To find the optimal decision threshold, we need to compute the expected cost (or gain) for each possible threshold value.
Rather than computing the costs manually, we can use the ```TunedThresholdClassifierCV``` class to automatically find the optimal threshold.

In [None]:
from sklearn.model_selection import TunedThresholdClassifierCV

tuned_model = TunedThresholdClassifierCV(
    estimator=model,
    scoring=scores["monetary_gains"],
    store_cv_results=True,  # necessary to inspect all results
)

tuned_model.fit(X_train, y_train)
print(f"{tuned_model.best_threshold_=:0.2f}")

Let's now visualize the cost curve and find the optimal threshold, and further, evaluate the model's performance using the optimal threshold.

In [None]:
def plot_objective_score_curve(tuned_model, ax):
    ax.plot(
        tuned_model.cv_results_["thresholds"],
        tuned_model.cv_results_["scores"],
        color="tab:orange",
    )
    ax.plot(
        tuned_model.best_threshold_,
        tuned_model.best_score_,
        "o",
        markersize=10,
        color="tab:orange",
        label="Optimal cut-off point for the business metric",
    )
    ax.legend()
    ax.set_xlabel("Decision threshold (probability)")
    ax.set_ylabel("Monetary gains")
    ax.set_title("Business metric as a function of the decision threshold")

fig, axs = plt.subplots(1, 2, figsize=(12, 6))
plot_precision_recall_curve(tuned_model, axs[0], "GBM", tuned_model.best_threshold_)
plot_objective_score_curve(tuned_model, axs[1])


Have we improved the model's performance by tuning the decision threshold?

In [None]:
print(f"Accuracy: {scores['accuracy'](tuned_model, X_test, y_test)}")
print(f"Precision: {scores['precision'](tuned_model, X_test, y_test)}")
print(f"Recall: {scores['recall'](tuned_model, X_test, y_test)}")
print(f"Business cost metric: {scores['monetary_gains'](tuned_model, X_test, y_test)}")

####  <mark>Food for thought 🤔</mark>

1. Why does the precision recall curve not change for the tuned threshold classifier?
2. The tuned threshold classifier uses cross-validation to find the optimal threshold.

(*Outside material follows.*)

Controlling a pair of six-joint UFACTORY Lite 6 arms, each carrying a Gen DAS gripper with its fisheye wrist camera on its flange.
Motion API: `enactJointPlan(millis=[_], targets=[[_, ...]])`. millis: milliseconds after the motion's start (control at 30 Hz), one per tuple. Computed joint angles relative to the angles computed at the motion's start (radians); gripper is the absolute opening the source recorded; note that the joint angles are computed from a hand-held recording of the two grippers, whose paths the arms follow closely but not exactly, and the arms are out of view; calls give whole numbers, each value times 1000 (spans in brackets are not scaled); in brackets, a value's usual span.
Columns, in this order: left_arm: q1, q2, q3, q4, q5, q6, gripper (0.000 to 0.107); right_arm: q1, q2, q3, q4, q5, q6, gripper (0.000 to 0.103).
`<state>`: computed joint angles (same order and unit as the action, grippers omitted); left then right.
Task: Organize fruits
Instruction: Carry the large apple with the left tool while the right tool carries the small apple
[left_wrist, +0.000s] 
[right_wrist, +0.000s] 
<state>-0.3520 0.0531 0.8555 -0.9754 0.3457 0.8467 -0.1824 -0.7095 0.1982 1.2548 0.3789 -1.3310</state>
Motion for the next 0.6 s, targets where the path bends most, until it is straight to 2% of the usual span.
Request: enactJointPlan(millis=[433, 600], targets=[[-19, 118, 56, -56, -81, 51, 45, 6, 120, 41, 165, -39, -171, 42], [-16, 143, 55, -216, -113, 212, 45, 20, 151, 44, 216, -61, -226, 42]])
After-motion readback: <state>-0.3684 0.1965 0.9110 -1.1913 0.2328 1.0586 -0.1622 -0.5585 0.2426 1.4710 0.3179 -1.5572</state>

What if we want to tune a pre-trained model?
   1. Look at the [documentation](https://scikit-learn.org/1.5/modules/generated/sklearn.model_selection.TunedThresholdClassifierCV.html) for the ```TunedThresholdClassifierCV``` class and see what function arguments you need to change to use a pre-trained model.
   2. Would you use the same dataset to train and tune the threshold? Why or why not?
3. Repeat the above steps for a cost-matrix where the cost of false positives is twice the cost of false negatives. How does the optimal threshold change?